Les expériences de Jules Olitski (1922-2007), autre peintre de l’abstraction post-picturale, consistèrent essentiellement en une critique de l’Expressionnisme abstrait. Olitski, qui couvrait de vastes surfaces de toile d’un lavis, à ces surfaces teintes fait souvent contraste une partie du bord de la toile : celle-ci était généreusement enduite de peinture épaisse appliquée à la brosse, traitement qui était inspiré non pas tant par Pollock que de Staël. Les peintures elles-mêmes sont généralement de grandes dimensions. L’œuvre de Olitski se caractérise par un paradoxe car l’immensité de l’échelle semble en contradiction avec la limitation du contenu – les tableaux suggèrent une prise de position esthétique pour mieux la renier. La douceur et la joliesse sont ironiques, et pourtant en même temps sincères et authentiques. Plus encore que les œuvres de Noland et de Stella, ces peintures s’adressent à un public averti.

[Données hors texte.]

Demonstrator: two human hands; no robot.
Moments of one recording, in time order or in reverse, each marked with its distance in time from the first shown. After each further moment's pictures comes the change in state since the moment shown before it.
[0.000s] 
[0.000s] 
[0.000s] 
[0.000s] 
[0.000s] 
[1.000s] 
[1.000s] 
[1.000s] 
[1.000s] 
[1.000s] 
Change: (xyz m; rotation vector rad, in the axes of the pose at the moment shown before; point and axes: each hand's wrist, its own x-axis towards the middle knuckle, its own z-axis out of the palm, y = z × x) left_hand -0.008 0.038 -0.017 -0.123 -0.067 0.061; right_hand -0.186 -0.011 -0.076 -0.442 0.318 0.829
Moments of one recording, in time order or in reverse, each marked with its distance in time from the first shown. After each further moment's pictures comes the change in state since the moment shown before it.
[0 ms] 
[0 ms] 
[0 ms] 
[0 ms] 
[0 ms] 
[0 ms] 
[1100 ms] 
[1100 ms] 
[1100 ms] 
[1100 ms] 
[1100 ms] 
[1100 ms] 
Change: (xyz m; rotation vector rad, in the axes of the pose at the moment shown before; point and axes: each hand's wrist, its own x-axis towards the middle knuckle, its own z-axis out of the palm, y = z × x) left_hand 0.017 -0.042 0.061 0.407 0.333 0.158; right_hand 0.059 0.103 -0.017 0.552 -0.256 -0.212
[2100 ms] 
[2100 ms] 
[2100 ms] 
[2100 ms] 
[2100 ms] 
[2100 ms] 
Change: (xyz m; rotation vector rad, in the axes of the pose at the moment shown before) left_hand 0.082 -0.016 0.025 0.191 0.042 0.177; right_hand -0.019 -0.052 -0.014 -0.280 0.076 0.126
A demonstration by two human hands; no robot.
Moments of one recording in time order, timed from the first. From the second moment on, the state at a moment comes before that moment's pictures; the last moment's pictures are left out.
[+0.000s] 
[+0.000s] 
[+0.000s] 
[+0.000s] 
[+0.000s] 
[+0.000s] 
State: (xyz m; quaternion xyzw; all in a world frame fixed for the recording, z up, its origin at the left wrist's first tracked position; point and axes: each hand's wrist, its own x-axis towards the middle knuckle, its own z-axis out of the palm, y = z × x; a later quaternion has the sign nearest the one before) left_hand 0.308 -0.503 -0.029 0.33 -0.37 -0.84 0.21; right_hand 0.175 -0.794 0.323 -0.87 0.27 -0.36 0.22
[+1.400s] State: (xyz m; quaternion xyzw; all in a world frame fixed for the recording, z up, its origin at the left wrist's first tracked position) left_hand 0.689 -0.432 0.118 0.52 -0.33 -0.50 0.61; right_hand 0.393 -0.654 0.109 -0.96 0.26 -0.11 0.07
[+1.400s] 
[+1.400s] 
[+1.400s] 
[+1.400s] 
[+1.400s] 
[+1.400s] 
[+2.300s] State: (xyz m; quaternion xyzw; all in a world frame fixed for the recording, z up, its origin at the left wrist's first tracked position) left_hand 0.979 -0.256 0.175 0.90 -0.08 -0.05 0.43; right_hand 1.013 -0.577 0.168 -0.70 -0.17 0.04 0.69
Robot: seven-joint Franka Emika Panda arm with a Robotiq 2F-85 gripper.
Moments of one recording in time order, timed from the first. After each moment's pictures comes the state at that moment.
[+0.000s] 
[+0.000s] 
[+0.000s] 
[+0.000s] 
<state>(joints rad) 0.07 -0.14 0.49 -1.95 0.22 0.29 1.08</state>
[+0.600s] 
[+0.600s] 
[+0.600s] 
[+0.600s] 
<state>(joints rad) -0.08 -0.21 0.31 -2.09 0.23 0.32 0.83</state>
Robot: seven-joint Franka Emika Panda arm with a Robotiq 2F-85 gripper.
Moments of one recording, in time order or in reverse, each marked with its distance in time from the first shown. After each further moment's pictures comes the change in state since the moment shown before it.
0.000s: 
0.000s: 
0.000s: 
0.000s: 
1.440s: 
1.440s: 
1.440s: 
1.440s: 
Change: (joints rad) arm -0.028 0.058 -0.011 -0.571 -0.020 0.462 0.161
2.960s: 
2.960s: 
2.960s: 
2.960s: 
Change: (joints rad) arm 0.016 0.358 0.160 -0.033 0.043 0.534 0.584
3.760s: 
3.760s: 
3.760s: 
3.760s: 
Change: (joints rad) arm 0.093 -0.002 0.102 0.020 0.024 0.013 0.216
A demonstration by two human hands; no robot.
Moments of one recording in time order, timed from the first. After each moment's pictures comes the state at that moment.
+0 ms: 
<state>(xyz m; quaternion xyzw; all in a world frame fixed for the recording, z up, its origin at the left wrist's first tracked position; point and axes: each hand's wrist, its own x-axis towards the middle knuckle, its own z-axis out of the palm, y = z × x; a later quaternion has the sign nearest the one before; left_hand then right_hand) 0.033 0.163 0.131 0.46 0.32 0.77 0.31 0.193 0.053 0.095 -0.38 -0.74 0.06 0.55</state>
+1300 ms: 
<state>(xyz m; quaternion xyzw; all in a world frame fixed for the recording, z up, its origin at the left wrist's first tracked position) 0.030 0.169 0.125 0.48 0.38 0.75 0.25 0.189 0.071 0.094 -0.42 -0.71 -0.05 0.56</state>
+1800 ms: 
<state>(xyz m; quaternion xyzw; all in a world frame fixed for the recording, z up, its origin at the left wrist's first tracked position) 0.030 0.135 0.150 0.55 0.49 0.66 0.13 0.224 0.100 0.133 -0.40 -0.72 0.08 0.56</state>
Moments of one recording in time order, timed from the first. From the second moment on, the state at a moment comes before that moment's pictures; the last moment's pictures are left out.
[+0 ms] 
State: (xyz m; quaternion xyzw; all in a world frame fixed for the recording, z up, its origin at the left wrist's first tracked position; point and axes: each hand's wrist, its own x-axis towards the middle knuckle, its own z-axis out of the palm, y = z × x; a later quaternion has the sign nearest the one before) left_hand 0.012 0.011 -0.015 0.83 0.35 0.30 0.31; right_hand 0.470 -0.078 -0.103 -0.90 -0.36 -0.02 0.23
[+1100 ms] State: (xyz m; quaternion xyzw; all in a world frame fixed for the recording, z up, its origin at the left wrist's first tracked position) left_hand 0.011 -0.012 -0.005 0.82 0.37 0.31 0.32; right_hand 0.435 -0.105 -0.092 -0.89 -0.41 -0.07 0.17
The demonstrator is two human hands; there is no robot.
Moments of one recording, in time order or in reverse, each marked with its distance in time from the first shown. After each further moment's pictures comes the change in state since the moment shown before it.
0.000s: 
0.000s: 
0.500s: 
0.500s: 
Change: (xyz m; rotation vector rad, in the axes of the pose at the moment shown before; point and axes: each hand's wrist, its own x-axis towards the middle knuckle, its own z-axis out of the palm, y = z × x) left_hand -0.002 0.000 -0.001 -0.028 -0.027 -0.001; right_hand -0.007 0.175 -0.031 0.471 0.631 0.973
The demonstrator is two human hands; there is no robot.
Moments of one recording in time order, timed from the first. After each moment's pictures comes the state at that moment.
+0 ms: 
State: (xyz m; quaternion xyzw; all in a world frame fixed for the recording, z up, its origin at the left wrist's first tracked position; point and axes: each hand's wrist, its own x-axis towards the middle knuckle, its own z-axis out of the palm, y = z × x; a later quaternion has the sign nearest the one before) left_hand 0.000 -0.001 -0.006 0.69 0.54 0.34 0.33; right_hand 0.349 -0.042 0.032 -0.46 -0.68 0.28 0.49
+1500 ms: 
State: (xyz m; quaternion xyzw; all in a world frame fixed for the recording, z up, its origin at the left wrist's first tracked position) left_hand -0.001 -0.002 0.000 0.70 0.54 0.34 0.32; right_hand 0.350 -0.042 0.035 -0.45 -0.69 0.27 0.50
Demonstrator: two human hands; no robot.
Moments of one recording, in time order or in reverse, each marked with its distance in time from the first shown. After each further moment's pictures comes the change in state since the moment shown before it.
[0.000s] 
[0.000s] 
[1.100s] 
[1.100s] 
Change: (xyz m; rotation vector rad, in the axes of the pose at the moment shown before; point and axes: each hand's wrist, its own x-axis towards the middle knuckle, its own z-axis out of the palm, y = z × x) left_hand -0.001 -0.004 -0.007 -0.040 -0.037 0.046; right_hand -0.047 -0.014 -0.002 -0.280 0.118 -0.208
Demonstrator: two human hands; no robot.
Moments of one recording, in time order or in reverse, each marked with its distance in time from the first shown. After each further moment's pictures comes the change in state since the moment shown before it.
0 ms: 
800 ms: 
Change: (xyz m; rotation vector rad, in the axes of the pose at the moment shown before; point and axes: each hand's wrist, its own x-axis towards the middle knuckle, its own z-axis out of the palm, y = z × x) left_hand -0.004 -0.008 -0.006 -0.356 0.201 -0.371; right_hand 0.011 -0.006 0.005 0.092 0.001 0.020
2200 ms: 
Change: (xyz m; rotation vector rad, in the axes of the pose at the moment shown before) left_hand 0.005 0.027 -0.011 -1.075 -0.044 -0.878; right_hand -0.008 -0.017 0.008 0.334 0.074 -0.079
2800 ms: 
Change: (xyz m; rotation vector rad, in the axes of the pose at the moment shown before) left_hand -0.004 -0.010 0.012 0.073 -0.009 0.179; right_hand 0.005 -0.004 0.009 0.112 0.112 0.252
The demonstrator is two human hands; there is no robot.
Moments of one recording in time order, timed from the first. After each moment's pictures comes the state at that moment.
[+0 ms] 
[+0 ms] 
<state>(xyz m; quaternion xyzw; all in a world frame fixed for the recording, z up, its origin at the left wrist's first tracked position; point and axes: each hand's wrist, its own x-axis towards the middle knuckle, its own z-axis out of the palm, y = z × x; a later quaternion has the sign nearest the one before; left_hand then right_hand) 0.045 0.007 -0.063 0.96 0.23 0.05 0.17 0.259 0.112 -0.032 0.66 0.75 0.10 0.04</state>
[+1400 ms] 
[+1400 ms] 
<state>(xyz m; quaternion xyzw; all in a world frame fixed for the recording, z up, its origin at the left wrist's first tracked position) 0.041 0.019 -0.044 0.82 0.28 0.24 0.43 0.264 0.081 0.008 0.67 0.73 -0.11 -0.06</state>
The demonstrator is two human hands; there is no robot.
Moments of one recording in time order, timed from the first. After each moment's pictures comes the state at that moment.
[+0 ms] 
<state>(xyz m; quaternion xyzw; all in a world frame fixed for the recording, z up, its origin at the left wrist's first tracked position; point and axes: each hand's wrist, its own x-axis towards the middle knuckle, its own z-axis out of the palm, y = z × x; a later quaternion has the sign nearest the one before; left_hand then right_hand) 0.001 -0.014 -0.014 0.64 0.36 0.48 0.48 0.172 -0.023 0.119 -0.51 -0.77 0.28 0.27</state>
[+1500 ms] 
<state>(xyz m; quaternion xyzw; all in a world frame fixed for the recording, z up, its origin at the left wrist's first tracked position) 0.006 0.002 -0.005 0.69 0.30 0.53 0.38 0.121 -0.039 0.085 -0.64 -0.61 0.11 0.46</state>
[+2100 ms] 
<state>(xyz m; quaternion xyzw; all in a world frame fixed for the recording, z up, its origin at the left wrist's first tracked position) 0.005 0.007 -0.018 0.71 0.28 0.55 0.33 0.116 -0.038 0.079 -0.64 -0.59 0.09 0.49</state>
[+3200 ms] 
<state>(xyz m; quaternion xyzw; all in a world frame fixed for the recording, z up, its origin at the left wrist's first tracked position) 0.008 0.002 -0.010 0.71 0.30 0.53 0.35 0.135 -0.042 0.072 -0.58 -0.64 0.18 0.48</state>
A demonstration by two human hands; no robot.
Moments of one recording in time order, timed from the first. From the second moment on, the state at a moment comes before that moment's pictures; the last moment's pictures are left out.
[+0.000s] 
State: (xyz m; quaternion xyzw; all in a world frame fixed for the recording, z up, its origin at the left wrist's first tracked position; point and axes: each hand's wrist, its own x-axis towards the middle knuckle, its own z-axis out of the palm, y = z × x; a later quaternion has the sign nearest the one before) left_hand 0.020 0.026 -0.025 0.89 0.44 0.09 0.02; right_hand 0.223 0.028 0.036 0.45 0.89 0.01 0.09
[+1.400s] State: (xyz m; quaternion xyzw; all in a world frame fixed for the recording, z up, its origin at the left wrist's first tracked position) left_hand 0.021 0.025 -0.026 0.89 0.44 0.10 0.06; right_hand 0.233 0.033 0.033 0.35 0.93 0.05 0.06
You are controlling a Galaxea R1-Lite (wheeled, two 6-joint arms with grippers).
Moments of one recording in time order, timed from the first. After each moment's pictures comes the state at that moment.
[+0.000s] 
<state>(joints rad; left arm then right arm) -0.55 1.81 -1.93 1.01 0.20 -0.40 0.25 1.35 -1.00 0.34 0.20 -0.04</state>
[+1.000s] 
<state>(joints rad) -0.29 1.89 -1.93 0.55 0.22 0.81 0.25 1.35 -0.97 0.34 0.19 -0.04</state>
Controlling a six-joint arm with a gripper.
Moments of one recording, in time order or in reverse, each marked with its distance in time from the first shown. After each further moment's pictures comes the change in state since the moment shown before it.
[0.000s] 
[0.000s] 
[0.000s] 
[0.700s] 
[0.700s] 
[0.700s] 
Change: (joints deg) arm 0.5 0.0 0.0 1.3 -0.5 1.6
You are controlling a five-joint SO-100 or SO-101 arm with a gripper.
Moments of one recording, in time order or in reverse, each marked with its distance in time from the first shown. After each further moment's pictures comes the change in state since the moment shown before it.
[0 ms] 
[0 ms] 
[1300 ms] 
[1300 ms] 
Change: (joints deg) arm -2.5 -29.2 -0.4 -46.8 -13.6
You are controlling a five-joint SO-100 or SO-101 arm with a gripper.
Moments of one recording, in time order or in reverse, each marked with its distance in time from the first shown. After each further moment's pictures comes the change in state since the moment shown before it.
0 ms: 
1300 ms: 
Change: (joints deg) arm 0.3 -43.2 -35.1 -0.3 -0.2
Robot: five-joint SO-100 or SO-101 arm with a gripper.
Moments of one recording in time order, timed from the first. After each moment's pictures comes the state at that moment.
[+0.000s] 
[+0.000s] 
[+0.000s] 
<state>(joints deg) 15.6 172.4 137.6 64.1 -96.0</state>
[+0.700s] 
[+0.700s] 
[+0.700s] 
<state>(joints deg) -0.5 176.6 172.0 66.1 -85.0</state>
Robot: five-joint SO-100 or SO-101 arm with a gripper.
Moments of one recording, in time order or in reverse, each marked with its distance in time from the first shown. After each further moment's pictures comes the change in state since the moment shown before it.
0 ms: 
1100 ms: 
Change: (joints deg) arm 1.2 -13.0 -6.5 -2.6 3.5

Développements ultérieurs – Après le Post-Painterly Abstraction
En juin 1965, une exposition intitulée Washington Color Painters a lieu à la Washington Gallery of Modern Art. Cette exposition regroupe un grand nombre d’artistes qui avaient participé à l’exposition Post-Painterly Abstraction à Los Angeles l’année précédente. Parmi eux, Morris Louis, Kenneth Noland, Howard Mehring, Gene Davis et Thomas Downing. Cette exposition a marqué le début officiel de ce que l’on a appelé l’école de la couleur de Washington, qui était à bien des égards un sous-mouvement de la peinture en champs de couleur (Color Field Painting). Les peintres de Washington ont créé des toiles minimalistes composées de rayures, de fines bandes de couleurs alternées et de formes géométriques. En novembre 1966, dans les pages d’Artforum, le critique Michael Fried publie l’essai « Shape as Form : Frank Stella’s New Paintings ». Dans cet essai, il qualifie les œuvres récentes de Morris Louis, Kenneth Noland et Jules Olitski – qui s’ajoutent à celles de Stella – de « nouvel illusionnisme ». L’importance de ce phénomène, selon Fried, réside dans la différence entre la forme littérale et la forme représentée. L’ancienne norme de la peinture abstraite, ou « ancien illusionnisme » consistait pour l’artiste à prendre un support de toile carré ou rectangulaire de base et à utiliser ce modèle pour représenter ce qui lui plaisait. Ce que des artistes comme Stella et Noland avaient réalisé, selon Fried, était la transformation complète de la forme littérale des peintures. En utilisant des toiles aux formes étranges, oblongues et asymétriques, ils avaient fait de la forme du tableau et de la forme de la toile des choses synonymes. Ce « nouvel illusionnisme » a donc marqué l’avènement de la toile façonnée, comme une invention singulièrement moderne.